Ben keek om zich heen. ‘Ik neem de bovenverdieping,’ riep hij.
Rose knikte. ‘Ik controleer het achterste deel.’
Chris lette nauwelijks op hen, maar liep meteen rechtdoor naar de werkkamer. Het vuur in de open haard was uit. Boeken waren uit de kasten gevallen en het glas dat op het bureau had gestaan was gebroken. De windstoten waren nog steeds zo hevig dat Chris het gevoel had dat de houten vloer onder zijn voeten vibreerde.
Niets, maar dan ook helemaal niets wees erop dat hier iemand was. Hoewel er regelmatig stoten en slagen tegen de muren te horen waren, leek het huis verlaten.
Chris staarde naar de chaos. Hij wist niet hoe lang hij daar had gestaan toen Rose achter hem langs liep. ‘Niets,’ zei ze, en ze keek om zich heen. ‘De keuken en de zitkamer zijn leeg.’
‘De slaapkamer en de badkamer ook,’ vulde Benjamin aan.
Rose sprak uit wat Chris dacht: ‘Julia is hier niet, Chris.’
Stel dat het te laat was? Te laat waarvoor? Om Julia te redden. Als hij maar wist waarvan. Misschien kon hij dan de juiste beslissing nemen, misschien was deze hele dag dan anders verlopen. Vanuit zijn ooghoeken keek hij naar Benjamin, die naar een van de boekenkasten liep en de doos met Super 8-films pakte.
‘Kennis,’ hoorde hij zijn vader zeggen. ‘Neem je beslissingen niet op gevoel, niet met je verstand, maar op basis van kennis.’
Chris voelde de behoefte om te schreeuwen. En wat als die kennis ontbreekt, superdad?
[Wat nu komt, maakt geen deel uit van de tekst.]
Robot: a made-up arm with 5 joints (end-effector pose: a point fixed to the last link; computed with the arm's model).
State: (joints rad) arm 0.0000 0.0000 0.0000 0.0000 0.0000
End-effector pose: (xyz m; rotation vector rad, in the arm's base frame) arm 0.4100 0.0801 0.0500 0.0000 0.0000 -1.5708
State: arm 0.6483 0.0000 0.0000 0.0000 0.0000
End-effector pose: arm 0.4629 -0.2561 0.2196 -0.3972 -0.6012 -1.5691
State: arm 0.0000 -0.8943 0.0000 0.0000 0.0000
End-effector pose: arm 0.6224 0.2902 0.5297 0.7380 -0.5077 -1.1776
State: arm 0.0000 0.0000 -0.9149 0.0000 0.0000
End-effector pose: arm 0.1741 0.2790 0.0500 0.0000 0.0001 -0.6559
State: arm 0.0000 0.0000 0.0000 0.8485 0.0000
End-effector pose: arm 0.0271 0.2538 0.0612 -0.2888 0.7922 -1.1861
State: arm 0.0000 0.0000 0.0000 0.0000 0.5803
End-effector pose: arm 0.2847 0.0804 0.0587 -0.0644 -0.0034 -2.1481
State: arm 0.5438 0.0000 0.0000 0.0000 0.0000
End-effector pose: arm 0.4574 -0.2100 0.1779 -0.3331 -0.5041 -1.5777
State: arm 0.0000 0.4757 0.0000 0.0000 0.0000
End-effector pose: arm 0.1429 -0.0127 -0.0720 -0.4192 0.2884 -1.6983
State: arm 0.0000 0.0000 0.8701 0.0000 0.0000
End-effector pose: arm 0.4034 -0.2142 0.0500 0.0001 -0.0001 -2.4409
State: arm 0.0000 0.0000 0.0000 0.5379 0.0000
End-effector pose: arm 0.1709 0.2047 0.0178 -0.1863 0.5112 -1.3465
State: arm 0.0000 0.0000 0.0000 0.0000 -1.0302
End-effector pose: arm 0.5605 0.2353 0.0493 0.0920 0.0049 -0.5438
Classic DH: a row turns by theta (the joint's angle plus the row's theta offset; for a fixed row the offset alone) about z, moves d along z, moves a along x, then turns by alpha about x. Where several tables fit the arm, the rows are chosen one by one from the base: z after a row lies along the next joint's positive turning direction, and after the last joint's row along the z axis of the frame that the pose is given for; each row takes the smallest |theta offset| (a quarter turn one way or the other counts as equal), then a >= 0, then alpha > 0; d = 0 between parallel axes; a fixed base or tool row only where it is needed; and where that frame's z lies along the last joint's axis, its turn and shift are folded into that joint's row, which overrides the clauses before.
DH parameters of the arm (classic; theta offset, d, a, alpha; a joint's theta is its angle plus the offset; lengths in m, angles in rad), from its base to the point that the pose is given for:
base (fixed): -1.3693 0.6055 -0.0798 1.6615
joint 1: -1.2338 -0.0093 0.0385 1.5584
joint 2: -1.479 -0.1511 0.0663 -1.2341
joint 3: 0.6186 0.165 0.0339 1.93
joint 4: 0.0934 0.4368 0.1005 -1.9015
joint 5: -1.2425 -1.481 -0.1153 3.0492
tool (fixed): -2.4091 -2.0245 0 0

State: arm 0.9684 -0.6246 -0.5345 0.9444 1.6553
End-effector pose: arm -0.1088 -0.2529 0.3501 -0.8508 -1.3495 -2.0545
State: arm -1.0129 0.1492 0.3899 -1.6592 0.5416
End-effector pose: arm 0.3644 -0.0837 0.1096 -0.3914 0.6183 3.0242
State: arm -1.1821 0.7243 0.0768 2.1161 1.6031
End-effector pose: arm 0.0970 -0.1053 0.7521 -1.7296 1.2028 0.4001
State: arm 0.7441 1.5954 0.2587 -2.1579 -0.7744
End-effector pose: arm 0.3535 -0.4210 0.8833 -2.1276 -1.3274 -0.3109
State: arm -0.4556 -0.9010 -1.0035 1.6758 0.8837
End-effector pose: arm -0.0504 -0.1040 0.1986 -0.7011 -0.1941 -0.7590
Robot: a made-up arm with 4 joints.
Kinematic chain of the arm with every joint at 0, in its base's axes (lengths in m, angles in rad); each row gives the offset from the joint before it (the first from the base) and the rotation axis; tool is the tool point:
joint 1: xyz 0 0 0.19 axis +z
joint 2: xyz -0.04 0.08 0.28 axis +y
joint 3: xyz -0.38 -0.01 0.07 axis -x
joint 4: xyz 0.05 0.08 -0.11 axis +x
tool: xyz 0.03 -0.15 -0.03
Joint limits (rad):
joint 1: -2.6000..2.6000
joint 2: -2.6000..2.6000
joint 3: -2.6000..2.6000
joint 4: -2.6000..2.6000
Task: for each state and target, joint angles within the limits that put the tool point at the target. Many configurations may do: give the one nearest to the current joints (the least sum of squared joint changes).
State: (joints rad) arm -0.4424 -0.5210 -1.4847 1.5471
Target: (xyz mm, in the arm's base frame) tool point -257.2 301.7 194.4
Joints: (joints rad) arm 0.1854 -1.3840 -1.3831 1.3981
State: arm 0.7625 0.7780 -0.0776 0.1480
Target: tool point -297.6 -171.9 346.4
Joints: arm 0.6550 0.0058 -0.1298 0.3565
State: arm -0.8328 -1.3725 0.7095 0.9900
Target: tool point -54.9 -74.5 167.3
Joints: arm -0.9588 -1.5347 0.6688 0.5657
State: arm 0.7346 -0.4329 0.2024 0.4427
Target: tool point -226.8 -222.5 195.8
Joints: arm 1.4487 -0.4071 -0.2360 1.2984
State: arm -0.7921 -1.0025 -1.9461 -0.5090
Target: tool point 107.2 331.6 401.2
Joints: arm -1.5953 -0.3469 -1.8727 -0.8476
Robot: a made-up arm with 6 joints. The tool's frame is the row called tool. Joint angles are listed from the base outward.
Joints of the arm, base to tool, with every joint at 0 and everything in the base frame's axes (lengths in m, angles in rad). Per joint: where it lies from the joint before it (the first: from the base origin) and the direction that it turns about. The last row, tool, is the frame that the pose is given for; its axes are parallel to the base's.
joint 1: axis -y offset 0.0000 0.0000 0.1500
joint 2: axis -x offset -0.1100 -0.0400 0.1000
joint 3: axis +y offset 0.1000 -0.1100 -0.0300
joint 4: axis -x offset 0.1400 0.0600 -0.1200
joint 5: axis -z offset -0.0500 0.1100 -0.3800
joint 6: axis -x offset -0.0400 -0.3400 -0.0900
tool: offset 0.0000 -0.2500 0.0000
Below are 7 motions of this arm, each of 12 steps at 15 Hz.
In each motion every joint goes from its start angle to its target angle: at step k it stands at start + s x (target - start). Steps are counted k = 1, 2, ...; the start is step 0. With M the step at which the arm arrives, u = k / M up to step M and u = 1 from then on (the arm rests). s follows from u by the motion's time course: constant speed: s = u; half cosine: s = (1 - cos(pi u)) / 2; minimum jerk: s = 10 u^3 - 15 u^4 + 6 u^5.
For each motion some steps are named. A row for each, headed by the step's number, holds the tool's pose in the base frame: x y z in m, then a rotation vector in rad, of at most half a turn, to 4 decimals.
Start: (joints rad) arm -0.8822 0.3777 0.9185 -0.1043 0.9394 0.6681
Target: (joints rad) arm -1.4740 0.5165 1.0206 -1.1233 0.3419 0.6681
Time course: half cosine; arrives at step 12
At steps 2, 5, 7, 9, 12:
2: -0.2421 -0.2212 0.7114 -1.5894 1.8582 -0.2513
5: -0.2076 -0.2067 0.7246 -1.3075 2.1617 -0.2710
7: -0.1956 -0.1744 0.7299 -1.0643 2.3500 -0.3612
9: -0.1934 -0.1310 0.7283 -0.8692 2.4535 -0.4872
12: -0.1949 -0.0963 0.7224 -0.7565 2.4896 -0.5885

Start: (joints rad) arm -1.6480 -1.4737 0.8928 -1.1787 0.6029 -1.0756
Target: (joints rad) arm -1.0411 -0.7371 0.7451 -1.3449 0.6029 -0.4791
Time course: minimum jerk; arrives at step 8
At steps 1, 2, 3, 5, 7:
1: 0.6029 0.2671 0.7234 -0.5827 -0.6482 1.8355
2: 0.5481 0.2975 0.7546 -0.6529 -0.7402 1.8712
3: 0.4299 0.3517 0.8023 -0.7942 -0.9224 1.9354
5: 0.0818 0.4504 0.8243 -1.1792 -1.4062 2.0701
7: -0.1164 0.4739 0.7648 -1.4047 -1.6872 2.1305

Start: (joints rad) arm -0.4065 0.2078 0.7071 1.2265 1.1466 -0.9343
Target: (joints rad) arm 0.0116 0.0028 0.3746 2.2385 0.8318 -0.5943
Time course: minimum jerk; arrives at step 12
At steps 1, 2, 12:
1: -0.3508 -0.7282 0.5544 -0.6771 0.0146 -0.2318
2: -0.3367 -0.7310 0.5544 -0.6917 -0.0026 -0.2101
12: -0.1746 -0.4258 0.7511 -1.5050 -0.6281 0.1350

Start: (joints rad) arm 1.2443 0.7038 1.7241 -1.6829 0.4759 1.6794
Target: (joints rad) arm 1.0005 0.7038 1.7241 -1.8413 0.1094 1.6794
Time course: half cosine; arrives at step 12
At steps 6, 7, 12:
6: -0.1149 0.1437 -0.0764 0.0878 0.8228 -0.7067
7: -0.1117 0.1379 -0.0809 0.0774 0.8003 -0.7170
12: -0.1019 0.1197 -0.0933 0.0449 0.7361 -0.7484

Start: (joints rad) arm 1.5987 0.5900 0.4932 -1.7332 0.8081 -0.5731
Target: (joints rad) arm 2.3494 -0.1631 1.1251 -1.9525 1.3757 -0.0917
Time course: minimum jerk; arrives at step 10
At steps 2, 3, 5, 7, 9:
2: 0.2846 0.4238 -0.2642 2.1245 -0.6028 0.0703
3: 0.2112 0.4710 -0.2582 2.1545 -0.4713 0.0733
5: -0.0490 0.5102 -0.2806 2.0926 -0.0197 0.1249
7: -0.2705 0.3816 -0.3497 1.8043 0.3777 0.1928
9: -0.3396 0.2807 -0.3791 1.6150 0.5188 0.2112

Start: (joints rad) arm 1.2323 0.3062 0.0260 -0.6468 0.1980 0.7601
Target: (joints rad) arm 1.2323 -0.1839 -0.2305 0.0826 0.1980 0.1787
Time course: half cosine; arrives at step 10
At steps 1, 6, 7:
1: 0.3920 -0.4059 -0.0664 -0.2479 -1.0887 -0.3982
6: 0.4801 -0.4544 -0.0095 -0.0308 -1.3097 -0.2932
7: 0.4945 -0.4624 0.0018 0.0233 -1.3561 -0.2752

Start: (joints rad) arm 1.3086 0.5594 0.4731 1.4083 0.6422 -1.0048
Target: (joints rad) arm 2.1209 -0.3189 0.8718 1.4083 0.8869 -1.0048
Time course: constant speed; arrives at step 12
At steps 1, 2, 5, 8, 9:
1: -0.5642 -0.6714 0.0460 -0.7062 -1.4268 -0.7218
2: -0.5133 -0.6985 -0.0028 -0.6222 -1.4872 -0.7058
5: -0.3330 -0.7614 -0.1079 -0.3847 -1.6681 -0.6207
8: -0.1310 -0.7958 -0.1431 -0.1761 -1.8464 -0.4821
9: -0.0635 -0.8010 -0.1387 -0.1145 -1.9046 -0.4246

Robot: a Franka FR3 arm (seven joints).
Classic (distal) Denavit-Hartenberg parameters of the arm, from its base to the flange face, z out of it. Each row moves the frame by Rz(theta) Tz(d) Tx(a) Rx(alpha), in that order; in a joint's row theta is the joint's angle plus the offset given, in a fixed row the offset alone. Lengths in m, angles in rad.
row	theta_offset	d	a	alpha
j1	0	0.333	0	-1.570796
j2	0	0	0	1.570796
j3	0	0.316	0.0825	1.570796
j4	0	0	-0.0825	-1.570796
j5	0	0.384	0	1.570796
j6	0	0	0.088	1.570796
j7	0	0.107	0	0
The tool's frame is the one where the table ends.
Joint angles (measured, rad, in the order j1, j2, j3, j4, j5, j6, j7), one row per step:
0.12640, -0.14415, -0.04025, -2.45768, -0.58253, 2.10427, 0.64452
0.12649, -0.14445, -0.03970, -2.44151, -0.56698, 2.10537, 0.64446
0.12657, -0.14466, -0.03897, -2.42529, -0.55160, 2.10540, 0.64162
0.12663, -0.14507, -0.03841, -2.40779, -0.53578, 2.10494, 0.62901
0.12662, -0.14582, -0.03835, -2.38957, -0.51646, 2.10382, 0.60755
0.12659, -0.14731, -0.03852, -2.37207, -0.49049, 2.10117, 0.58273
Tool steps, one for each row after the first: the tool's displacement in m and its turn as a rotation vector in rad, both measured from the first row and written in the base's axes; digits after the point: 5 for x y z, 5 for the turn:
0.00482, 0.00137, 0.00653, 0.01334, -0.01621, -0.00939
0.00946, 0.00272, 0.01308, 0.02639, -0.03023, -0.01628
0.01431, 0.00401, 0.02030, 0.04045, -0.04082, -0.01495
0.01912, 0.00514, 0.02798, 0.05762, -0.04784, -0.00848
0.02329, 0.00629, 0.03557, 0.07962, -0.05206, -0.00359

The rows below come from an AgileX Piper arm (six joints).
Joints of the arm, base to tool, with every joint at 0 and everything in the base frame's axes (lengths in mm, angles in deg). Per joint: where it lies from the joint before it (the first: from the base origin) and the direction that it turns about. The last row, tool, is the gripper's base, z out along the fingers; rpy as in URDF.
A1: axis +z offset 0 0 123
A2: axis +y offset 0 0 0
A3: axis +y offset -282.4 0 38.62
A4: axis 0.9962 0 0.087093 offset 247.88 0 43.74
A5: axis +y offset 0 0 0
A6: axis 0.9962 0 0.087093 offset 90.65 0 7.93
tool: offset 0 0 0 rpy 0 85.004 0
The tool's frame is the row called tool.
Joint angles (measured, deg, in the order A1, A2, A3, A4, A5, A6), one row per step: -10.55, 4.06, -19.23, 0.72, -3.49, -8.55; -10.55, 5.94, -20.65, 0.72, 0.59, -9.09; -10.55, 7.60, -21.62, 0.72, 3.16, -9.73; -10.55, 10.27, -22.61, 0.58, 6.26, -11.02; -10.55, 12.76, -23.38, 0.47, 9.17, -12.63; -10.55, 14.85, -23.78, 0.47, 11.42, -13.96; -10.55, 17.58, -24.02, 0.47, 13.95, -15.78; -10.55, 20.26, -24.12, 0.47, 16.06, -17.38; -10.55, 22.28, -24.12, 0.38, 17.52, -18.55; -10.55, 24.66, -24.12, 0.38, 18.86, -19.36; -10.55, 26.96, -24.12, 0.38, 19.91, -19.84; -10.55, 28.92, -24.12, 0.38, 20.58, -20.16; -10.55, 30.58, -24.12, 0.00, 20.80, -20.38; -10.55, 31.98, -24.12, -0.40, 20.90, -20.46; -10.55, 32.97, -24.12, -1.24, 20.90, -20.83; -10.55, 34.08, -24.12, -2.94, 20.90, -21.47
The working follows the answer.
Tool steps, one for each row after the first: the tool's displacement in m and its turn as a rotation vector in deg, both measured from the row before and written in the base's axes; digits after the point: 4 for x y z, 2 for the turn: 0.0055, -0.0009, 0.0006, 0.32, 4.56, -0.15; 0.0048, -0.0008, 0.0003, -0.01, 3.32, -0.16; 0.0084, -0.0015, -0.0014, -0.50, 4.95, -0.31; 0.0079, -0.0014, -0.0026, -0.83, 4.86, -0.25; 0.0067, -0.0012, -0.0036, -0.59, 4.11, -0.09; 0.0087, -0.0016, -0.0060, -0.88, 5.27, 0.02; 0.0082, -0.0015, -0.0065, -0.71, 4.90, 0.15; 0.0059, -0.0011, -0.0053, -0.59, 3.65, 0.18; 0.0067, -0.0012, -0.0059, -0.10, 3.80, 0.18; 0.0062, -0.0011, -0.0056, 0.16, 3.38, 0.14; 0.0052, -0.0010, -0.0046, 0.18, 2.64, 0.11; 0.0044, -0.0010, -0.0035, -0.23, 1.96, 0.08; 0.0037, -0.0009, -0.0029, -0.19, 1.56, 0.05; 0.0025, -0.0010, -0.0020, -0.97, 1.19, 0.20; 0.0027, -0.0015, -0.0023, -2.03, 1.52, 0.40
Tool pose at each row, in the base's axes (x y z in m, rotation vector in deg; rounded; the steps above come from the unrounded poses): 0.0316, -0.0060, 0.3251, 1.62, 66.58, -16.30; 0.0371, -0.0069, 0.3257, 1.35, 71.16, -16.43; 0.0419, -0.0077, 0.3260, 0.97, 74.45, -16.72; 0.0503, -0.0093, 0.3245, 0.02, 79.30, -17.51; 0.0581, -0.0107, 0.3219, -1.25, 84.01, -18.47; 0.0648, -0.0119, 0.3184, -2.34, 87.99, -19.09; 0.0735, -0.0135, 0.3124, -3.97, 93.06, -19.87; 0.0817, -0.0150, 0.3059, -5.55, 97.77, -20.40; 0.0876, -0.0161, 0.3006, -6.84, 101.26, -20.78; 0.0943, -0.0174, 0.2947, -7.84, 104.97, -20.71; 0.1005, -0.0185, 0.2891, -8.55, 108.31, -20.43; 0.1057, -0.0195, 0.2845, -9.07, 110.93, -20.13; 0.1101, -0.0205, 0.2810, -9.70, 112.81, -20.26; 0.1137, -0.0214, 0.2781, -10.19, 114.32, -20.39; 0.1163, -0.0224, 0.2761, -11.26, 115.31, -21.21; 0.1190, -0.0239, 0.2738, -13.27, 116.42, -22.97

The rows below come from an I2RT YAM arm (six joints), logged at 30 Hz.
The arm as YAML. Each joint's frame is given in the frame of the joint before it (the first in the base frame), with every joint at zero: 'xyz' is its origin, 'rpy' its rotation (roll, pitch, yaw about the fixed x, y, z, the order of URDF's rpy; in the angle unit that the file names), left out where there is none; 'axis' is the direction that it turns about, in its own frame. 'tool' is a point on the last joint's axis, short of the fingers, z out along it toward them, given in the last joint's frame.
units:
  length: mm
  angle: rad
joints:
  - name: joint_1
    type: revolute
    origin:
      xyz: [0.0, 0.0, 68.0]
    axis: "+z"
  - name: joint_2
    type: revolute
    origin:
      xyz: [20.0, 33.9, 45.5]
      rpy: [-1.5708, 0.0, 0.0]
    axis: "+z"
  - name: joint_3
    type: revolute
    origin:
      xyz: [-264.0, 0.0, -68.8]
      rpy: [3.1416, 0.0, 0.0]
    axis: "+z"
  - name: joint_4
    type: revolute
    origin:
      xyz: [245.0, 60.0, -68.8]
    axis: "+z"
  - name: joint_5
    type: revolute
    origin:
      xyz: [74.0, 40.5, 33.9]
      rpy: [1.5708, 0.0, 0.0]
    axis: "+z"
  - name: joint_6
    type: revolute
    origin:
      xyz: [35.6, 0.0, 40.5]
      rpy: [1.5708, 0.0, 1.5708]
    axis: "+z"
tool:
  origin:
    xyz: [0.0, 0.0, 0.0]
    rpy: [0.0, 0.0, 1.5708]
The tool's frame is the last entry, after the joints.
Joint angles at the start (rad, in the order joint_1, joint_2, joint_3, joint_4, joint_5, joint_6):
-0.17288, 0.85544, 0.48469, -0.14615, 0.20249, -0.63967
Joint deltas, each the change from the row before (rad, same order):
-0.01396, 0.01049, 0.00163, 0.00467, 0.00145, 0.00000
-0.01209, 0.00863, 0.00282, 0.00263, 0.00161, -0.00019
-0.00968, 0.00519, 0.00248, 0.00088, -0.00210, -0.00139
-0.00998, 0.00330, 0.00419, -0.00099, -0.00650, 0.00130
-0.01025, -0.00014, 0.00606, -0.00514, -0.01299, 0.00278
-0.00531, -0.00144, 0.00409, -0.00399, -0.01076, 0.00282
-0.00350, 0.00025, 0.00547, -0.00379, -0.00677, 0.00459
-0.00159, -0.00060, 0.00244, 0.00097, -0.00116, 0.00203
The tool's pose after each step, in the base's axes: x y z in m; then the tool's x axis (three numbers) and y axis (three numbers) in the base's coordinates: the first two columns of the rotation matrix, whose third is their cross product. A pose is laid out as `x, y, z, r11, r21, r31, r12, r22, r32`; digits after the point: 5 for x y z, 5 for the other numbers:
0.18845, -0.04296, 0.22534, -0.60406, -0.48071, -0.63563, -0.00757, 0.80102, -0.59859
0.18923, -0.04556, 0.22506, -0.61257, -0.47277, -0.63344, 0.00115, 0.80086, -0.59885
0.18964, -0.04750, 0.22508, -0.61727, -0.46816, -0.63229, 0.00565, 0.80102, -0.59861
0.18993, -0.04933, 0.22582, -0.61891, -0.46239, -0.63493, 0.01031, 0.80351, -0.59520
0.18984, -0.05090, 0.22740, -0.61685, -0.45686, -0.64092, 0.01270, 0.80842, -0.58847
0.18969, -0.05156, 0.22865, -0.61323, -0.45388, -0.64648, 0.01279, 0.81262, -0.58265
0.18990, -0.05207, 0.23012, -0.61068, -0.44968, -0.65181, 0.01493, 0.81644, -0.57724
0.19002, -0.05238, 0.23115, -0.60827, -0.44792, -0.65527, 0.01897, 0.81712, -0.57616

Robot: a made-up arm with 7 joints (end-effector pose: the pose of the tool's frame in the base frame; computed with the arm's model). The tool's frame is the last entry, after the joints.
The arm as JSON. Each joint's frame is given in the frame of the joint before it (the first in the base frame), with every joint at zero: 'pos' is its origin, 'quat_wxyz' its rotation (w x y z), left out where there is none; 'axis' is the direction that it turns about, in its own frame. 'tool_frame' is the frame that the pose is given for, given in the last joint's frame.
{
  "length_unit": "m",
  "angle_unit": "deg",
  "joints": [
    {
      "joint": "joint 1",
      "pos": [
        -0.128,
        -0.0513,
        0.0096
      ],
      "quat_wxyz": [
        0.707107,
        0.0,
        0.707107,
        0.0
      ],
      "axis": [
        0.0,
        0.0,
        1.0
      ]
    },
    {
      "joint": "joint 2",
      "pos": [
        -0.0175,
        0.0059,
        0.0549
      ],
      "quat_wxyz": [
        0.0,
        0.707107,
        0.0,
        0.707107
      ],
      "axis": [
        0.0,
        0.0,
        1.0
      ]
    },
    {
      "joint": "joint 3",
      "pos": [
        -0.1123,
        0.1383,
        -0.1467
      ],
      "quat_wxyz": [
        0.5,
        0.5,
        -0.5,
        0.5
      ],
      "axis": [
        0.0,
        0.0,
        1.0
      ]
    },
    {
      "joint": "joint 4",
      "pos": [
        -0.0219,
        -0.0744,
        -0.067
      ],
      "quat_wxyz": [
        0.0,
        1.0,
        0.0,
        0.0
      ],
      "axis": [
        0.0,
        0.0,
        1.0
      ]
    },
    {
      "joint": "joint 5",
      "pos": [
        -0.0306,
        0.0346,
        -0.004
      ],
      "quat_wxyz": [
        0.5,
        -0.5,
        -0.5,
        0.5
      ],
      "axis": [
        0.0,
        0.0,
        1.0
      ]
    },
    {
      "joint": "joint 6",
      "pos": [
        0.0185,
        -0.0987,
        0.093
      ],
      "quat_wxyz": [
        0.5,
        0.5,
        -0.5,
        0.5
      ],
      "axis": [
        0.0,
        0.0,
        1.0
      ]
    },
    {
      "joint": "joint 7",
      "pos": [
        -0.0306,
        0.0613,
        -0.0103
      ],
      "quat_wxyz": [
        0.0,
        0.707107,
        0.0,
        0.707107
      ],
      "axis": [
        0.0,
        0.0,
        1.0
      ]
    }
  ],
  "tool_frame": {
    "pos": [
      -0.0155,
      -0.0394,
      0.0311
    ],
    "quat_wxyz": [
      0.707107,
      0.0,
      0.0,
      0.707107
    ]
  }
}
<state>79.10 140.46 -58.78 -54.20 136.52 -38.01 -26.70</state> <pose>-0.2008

Als je er geen flauw idee van hebt wat er aan de hand is? Als je overgeleverd bent? Wat dan, pap, wat dan?
Dan gebeurt er misschien iets wat je de juiste weg toont, zou zijn vader zeggen.
Chris schudde langzaam zijn hoofd. Nee, pap, dat is niet bepaald een hoopgevende optie.
‘Hé, kom eens hier.’ De stem van Rose haalde hem uit zijn gedachten. Ze hield een zilveren fotolijstje omhoog dat door De storm- op de grond was gesmeten. Het glas was gebarsten.
Chris draaide zich om en wilde al weglopen, toen Benjamin hem riep. ‘Wacht, Chris! Dit moet je zien.’
Hij wierp er een korte blik op en toen hij niets interessants zag, liep hij naar de gang.
‘Ik heb geen tijd, ik moet Julia zoeken.’ Hij hoorde dat zijn stem merkwaardig klonk, alsof hij in trance was.
‘Nee, luister! Wist je dat Brandon student aan Solomon College is geweest? Heeft hij dat ooit verteld?’ riep Benjamin.